DaShawn Horne walks with a cane as his physical therapist Trevor Bouten holds him up on Thursday, April 26, 2018, at Harborview Medical Center in Seattle. (Photo by Megan Farmer/KUOW/The GroundTruth Project)
In January of 2018, DaShawn Horne was the victim of a brutal, racially-motivated, unprovoked hate crime. After meeting a woman at a Seattle, Washington nightclub, he went home with her to spend the night. The next morning, as he was leaving the home to get into his Lyft, the woman’s brother attacked him. In the moments immediately following the beating, the attacker recorded a video on his cell phone.
“Homie. Get the f-ck up, homie,” rasped the voice behind the iPhone camera, as if the person speaking just exhausted his voice screaming.
The video showed 26-year-old DaShawn, lying face down on a pile of rocks, unconscious, blood streaming down his face.
“That’s what happens to these n————rs out here, huh,” 18-year-old Julian Tuimauga continued, his voice ratcheting up with intensity. “THAT’S WHAT HAPPENS TO YOU N————RS OUT HERE, BOY.”
From the side of the frame, the weapon Tuimauga used to beat DaShawn over the head within an inch of his life appeared: a 32-inch aluminum baseball bat. Police thought they were responding to a homicide. But when they arrived, DaShawn was still breathing.
The attack itself lasted a matter of minutes, but left DaShawn in a coma at Harborview Medical Center in Seattle for six weeks. He suffered a traumatic brain injury and had to relearn everything he once knew, including how to walk and how to talk. He underwent multiple surgeries, including a craniectomy, meaning that a portion of his skull was removed to relieve the pressure on his brain. He lost his sense of taste and smell and suffered from aphasia, a communication disorder that impairs the ability to process language and express speech. Occasionally, DaShawn would call people by names that weren’t theirs. Or he’d see someone in the hallway he thought he knew, but had never met. After spending 103 days in the hospital, he went home to Auburn, Washington.
Over a year and a half later, he’s still recovering.
Hate crimes have been on the rise since 2011 in Seattle. In 2017, there were 234-hate motivated assaults in the city, almost double from the previous year. According to the FBI, African-Americans were the most targeted both years. Hate crimes have increased in Washington state as well. Nationally, hate crimes increased by 17 percent in 2017, while Washington saw a 32 percent increase. But after news headlines on hate crimes fade, victims and their families live with their assaults much longer.
“Love will always conquer over hate,” DaShawn’s mother, LaDonna Horne, said standing in the middle of the courtroom during Tuimauga’s sentencing. “That is why DaShawn is still here.” She asked for justice for DaShawn.
Judge Julia Garratt of King County Superior Court said that she could empathize with the Tuimauga family in their grief over losing their son to incarceration. “However,” she said, “I must balance that against the impact against Mr. Horne and the prison that he, through no fault of his own, has been locked in since January, and will be locked in for the foreseeable future, if not the remainder of his life.”
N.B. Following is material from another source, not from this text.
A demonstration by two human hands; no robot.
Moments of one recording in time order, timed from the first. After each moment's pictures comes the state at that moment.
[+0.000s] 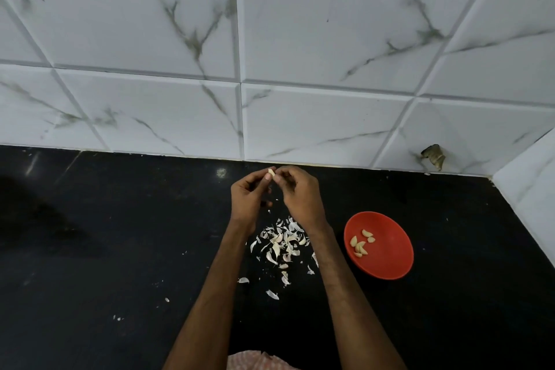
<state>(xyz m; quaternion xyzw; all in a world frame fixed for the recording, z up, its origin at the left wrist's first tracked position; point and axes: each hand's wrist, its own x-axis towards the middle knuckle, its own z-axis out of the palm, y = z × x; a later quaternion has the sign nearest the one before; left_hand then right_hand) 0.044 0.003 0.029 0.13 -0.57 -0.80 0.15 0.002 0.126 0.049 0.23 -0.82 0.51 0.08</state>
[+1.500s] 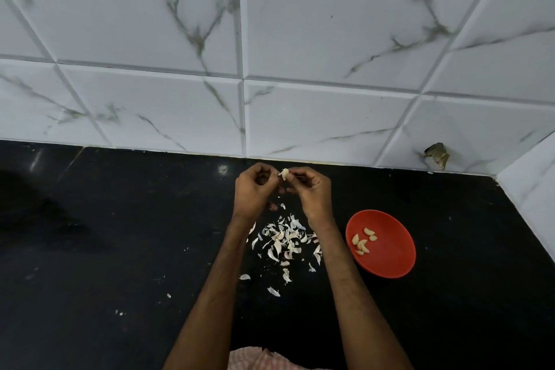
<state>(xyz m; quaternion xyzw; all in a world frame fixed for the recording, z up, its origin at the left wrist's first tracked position) 0.042 0.001 0.043 0.12 -0.71 -0.68 0.15 0.001 0.136 0.041 0.10 -0.67 0.73 -0.03</state>
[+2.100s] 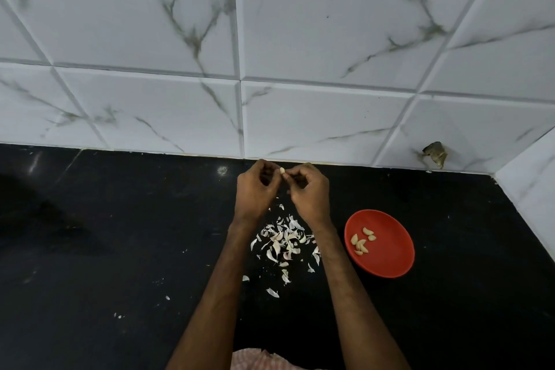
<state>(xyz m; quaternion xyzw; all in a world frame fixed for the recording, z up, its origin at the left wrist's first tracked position) 0.035 0.007 0.045 0.09 -0.80 -0.55 0.22 -0.006 0.136 0.037 0.17 -0.79 0.58 0.09</state>
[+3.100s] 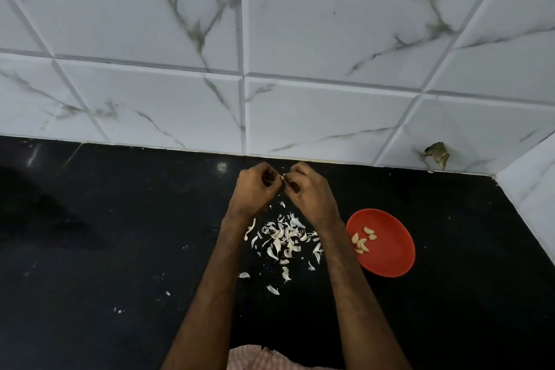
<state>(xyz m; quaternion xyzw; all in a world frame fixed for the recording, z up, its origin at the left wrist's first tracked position) 0.034 -0.011 0.044 0.06 -0.87 -0.47 0.14 -0.006 0.145 0.045 0.34 -0.87 0.32 0.15</state>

She sentenced Tuimauga to the maximum sentence, 13.3 years.
Smiling, LaDonna leaned over to DaShawn and whispered, “We won.”
Photographers Note:
These images were taken over the course of roughly a year and a half. I am still documenting DaShawn’s progress today and I plan to continue.
During a candlelight vigil for DaShawn while he was in a coma, I introduced myself to LaDonna. We exchanged contact information and met a couple of days later to discuss the possibility of me documenting DaShawn’s recovery long term. LaDonna wanted everyone to know exactly what happened to her son and to her family. As a result of that, I never had to justify my presence with them. We were on the same team, with the ultimate goal of sharing the truth of how their lives were abruptly broken wide open. I spent as much time as I could with them.
My goal with these images is to show the reality that hate crime survivors and their families are left with long after the violent attack itself is over. I hoped that the pictures would also speak to the fact that, while DaShawn’s life was forever changed, so were the lives of everyone who loves him.
His mother, LaDonna Horne, who dropped everything to care for her son, slept on a small cot in his hospital room for weeks. His sister, Da’Nesha Mitchell, who came home from Eastern Washington University, where she was majoring in psychology, to be his full-time caregiver. His son Deion, who was too young to understand what had suddenly happened to his father.This incident rippled outward and impacted an entire community.
At a time when hate crimes are on the rise nationally, I aimed to broaden our conversations to not only consider the incident, but also the aftermath, for survivors of hate, as well as their families.